Ainda na mesma encíclica, defende-se um destino universal dos bens, a industrialização e a equidade nas relações comerciais, critica os excessos do capitalismo liberal e reafirma que o desenvolvimento econômico deve estar ao serviço do homem (n. 24, 25, 26, 56).

Partindo do pressuposto de que o desenvolvimento não é só individual, mas também dos povos, Paulo VI defende na doutrina cristã que o “o desenvolvimento integral do homem não pode realizar-se sem o desenvolvimento solidário da humanidade” e a fraternidade dos povos, sobretudo para com os mais fracos (n. 43-44). Visto dessa perspectiva, “as excessivas disparidades econômicas, sociais e culturais provocam, entre os povos, tensões e discórdia, e põem em perigo a paz”, por isso, o “o desenvolvimento é o novo nome da paz” (n. 76).

Finalmente, quanto aos sujeitos do desenvolvimento, defende-se que são os povos individualmente considerados e os outros povos através de acordos regionais que são os autores e responsáveis pelo próprio desenvolvimento (n. 77).

Nos anos 90, o Papa João Paulo II editou no dia 1 de maio de 1991, a encíclica

Centesimus Annum para celebrar o centenário da Rerum Novarum.
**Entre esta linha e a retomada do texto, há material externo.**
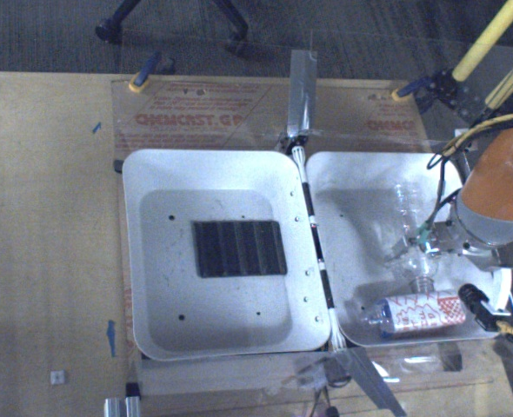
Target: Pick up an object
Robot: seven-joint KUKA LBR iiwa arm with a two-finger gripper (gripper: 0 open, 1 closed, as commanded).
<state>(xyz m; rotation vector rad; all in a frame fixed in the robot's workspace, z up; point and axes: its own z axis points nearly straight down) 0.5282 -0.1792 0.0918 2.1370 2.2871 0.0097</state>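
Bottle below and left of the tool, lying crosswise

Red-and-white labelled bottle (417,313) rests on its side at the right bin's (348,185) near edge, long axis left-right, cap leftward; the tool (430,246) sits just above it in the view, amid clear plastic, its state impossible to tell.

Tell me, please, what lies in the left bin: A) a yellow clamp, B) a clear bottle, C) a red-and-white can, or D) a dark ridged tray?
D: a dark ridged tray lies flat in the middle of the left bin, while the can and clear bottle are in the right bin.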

Nela reafirmam-se os

principais pontos defendidos por Leão XIII, de modo adaptado e contextualizado, e procura- se responder aos novos problemas e desafios da humanidade, a que chama as “coisas novas de hoje”. Assim, na referida encíclica criticam-se as disparidades entre os países desenvolvidos e

subdesenvolvidos, o fenômeno do consumismo e os novos estilos de vida frequentemente prejudiciais à saúde física e espiritual do homem e a práxis do totalitarismo (n. 30-36, 44-45). Também se aborda a “questão ecológica”. Criticam-se a destruição do meio ambiente natural e, consequentemente, do “ambiente humano” e defende-se a necessidade de “salvaguardar as condições morais de uma autêntica ecologia humana” (n. 37-38).

O que se pretende com a exposição até agora esgrimida é demonstrar que o pensamento social cristão influenciou a reconceptualização do conceito de desenvolvimento, sobretudo a encíclica sobre o desenvolvimento dos povos.